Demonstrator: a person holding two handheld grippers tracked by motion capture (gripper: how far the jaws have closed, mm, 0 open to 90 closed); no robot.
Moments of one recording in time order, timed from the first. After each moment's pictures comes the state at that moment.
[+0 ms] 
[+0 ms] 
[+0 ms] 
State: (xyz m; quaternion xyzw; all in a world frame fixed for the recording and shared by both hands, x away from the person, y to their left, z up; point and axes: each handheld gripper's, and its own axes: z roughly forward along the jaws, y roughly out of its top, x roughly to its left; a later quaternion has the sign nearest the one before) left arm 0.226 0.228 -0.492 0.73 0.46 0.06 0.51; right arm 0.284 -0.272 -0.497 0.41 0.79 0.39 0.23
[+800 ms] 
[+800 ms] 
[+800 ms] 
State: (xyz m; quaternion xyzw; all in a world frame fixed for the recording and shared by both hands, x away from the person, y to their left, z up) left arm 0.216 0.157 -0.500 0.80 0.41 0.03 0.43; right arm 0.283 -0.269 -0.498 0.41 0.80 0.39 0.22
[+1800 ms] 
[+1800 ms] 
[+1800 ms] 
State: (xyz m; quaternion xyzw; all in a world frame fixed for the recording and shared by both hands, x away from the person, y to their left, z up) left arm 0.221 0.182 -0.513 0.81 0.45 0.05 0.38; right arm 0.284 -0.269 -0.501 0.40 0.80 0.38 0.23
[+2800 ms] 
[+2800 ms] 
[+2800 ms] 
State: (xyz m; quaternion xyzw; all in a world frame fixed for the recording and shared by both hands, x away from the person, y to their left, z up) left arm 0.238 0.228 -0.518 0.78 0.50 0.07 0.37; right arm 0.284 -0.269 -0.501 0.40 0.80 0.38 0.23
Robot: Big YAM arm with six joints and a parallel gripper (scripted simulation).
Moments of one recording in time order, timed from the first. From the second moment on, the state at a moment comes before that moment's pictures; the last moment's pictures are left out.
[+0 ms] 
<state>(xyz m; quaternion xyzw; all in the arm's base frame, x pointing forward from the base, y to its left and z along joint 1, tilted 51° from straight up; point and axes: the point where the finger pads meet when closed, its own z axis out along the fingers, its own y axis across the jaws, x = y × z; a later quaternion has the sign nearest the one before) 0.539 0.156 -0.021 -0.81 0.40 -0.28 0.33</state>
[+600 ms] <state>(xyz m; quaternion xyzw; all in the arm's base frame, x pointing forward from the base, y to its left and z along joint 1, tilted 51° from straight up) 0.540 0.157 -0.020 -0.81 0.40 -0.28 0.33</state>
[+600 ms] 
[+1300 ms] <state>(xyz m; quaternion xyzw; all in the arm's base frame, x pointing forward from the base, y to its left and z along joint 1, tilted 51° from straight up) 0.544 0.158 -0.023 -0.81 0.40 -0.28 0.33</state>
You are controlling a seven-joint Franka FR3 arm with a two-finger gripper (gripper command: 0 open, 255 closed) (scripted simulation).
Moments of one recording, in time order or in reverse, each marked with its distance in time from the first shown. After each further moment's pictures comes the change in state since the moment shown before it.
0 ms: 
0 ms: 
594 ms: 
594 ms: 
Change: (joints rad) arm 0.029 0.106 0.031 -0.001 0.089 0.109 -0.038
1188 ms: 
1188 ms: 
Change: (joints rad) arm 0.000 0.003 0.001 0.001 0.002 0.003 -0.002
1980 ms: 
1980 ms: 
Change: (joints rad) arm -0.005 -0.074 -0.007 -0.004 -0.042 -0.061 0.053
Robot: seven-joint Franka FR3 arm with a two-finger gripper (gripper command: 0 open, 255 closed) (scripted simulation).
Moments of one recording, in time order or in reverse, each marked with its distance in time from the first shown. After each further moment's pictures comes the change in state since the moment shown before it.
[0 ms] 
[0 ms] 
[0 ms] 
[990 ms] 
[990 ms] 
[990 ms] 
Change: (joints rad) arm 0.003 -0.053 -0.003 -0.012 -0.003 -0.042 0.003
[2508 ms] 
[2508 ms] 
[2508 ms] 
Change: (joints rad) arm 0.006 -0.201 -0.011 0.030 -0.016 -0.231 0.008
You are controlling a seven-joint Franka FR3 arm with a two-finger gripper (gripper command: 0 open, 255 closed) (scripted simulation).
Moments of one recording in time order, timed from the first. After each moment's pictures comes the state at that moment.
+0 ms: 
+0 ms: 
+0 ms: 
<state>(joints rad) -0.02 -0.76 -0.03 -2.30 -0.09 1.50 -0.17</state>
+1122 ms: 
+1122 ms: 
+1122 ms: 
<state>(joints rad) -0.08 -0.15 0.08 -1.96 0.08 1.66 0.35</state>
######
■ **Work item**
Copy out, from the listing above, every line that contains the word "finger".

■ **Written response**
<state>(xyz m; quaternion xyzw; all in the arm's base frame, x pointing forward from the base, y to its left and z along joint 1, tilted 51° from straight up; point and axes: the point where the finger pads meet when closed, its own z axis out along the fingers, its own y axis across the jaws, x = y × z; a later quaternion has the sign nearest the one before) 0.539 0.156 -0.021 -0.81 0.40 -0.28 0.33</state>
You are controlling a seven-joint Franka FR3 arm with a two-finger gripper (gripper command: 0 open, 255 closed) (scripted simulation).
Robot: seven-joint Franka FR3 arm with a two-finger gripper (gripper command: 0 open, 255 closed) (scripted simulation).
You are controlling a seven-joint Franka FR3 arm with a two-finger gripper (gripper command: 0 open, 255 closed) (scripted simulation).

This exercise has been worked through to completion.